Is it time to turn bullish on oil stocks?

The last year has been another appalling for oil stocks. The average oil producer in the ETF SPDR S&P Exploration and production of oil and gas plunged 38%. Meanwhile, the oil AND F is down over 55% over the past three years. While the fall in oil prices is partly to blame – West Texas Intermediate, the main benchmark for oil prices in the United States, has lost about a third of its value during this period – oil producers have spent billions of dollars in capital by drilling wells to increase production at all costs.

However, 2021 has started much better for oil. WTI rose more than 10%, topping $ 50 a barrel for the first time since February. This has already pushed up the SPDR oil ETF by more than 20% this year. This rally may be just the start, given how crucial $ 50 crude is for some oil producers.

Image source: Getty Images.

The Case for an Uptrend in Oil Stocks

Most oil producers have spent the past year focusing on cutting costs to survive lower oil prices. One of the tools that many have used is to increase their scale through mergers. Oil giant Chevron (NYSE: CVX) kicked off the current wave of mergers and acquisitions by acquiring Noble Energy last year for $ 13 billion. The main driver of the deal is the hope that the combined company can achieve $ 300 million in annual savings. Many peers followed this plan by acquiring a rival to cut costs. Devon Energy (NYSE: DVN) recently completed its merger of equals with WPX Energy in a deal that will increase its annual savings from $ 300 million to $ 575 million by the end of this year. During this time, ConocoPhillips (NYSE: COP) is in the process of completing its acquisition of Concho Resources (NYSE: CXO) this year, which should enable it to capture $ 500 million in annual cost and capital savings by 2022.

As a result of these deals, oil producers were on track to generate more cash in 2021 at lower oil prices than last year. Because of this, they can produce an even bigger spurt now that crude oil is in the $ 50 range. For example, ConocoPhillips estimated that by partnering with Concho Resources, it could generate between $ 7.5 billion and $ 7.8 billion in operating cash flow at $ 40 of oil, which is enough to fund the capital in order to maintain its current production rate and dividend with leeway. . Meanwhile, at $ 50 worth of oil, the combined company could produce an additional $ 3 billion in cash this year. Devon Energy only needs an average of $ 33 a barrel of oil to fund its dividend and production maintenance program. For this reason, it is on track to produce over $ 500 million in free cash flow from $ 40 of crude oil and over $ 1.5 billion if oil stays around $ 50 a barrel this year.

Usually, oil producers immediately reinvest their additional cash flow at higher oil prices to speed up their drilling programs and increase production. However, having been burned by this approach in the past, most growers plan to keep production flat this year even though oil prices continue to rise. If they do, they will generate huge amounts of excess cash that they can use to pay down debt and return money to shareholders. Devon has already pledged to pay special dividends of up to 50% of its excess cash this year, while ConocoPhillips will likely continue to buy back its shares.

The bear’s case for oil stocks

While the oil market improves, it is still in poor shape. There is a delicate balance between supply and demand. While consumption is set to improve this year, the pandemic could continue to affect how quickly it rebounds.
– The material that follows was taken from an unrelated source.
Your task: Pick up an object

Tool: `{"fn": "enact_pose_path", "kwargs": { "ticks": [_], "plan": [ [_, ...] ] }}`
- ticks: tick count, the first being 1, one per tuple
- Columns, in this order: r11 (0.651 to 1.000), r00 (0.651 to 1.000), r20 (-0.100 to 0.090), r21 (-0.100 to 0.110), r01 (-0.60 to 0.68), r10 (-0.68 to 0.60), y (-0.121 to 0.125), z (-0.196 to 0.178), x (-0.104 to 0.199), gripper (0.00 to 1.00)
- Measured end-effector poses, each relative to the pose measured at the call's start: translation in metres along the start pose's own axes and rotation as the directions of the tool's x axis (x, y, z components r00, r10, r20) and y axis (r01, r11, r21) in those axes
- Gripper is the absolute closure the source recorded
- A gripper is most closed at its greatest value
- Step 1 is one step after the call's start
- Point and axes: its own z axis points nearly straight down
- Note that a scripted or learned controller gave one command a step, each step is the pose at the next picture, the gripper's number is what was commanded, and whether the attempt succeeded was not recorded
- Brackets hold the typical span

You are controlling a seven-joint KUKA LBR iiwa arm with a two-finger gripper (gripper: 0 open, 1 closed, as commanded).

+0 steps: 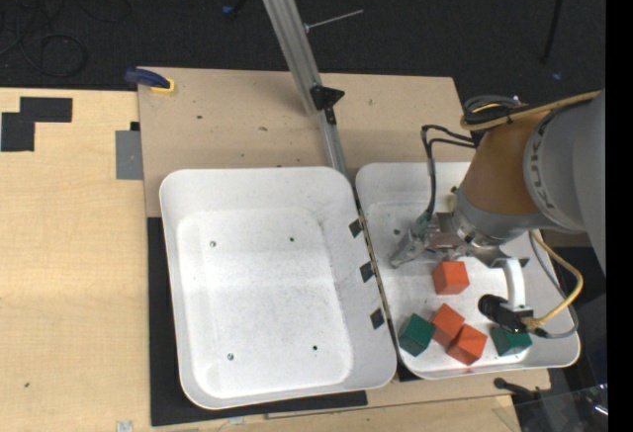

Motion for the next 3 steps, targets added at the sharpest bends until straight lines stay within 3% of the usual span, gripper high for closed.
{"fn": "enact_pose_path", "kwargs": {
  "ticks": [1,3],
  "plan": [
    [1.0,1.0,-0.001,0.0,-0.008,0.008,0.0,-0.011,-0.001,1.0],
    [1.0,1.0,0.001,-0.004,0.003,-0.003,0.004,-0.125,-0.002,1.0]
  ]
}}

If the vaccines are rolled out quickly, people will be able to go back to their offices and travel a lot more this year, which will drive demand for gasoline and jet fuel. However, if the rollout stops due to production issues or lukewarm demand, oil consumption may not meet expectations, causing crude oil prices to fall.
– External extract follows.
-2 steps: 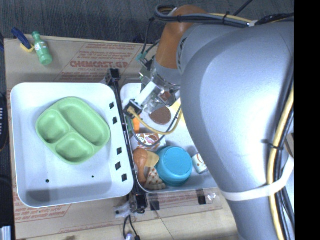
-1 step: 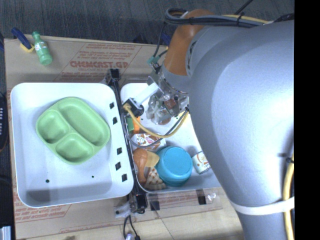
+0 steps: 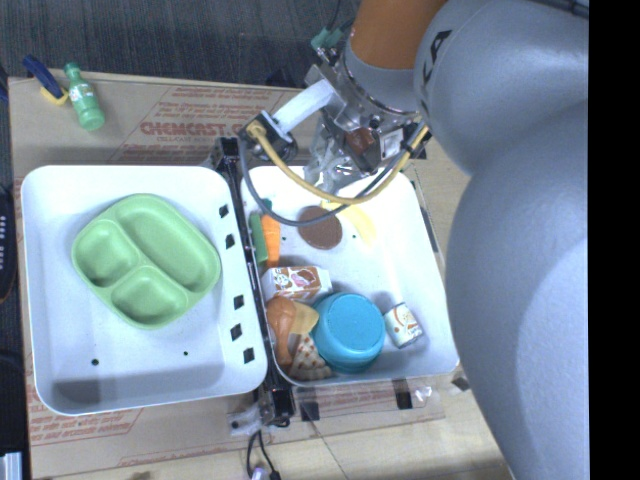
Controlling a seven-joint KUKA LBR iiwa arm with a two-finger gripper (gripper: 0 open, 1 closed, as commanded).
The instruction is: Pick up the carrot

Meanwhile, supplies are set to increase this year as OPEC and many of its partners restart some of their production at slow speed. If they are rising too quickly, or if US producers start to get greedy, it could put pressure on oil prices, although Saudi Arabia is doing everything in its power to curb global supply.

If oil prices lost their grip on the $ 50 a barrel, oil stocks would likely give up much of their initial gains. Meanwhile, a drop to around $ 40 a barrel would put significant pressure on financially weaker oil producers, potentially triggering a new wave of bankruptcies in the sector.

Cautious optimism

If oil prices continue to rise, oil inventories could be doing very well this year. This is especially true for those who have taken steps to cut costs, as they are on track to produce free cash flow this year if oil stays in the $ 50 range. Given their commitment to keeping production at a stable level, many will return this boon to shareholders through share buybacks and special dividends, which could push their stock prices much higher.
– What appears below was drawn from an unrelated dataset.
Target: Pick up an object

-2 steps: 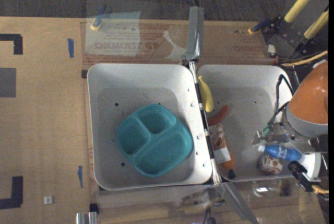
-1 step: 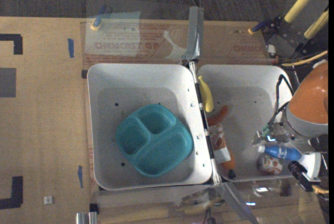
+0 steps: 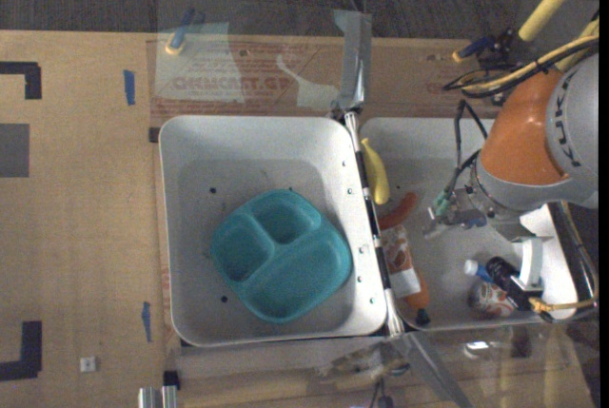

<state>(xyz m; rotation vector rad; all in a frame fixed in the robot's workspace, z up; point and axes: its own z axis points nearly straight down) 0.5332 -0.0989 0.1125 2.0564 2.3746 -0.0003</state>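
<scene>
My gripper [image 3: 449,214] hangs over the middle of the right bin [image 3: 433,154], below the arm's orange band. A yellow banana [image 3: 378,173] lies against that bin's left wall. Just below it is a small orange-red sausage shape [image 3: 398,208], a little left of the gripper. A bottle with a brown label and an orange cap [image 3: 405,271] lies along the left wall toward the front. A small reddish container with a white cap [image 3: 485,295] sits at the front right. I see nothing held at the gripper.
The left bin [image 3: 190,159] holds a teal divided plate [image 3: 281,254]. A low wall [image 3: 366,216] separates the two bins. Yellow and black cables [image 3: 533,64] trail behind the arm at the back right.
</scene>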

However, downside risks remain, which is why investors should remain cautious by focusing on producers who can thrive even as oil prices cool.

This article represents the opinion of the author, who may disagree with the “official” recommendation position of a premium Motley Fool consulting service. We are motley! Challenging an investment thesis – even one of our own – helps us all to think critically about investing and make decisions that help us become smarter, happier, and richer.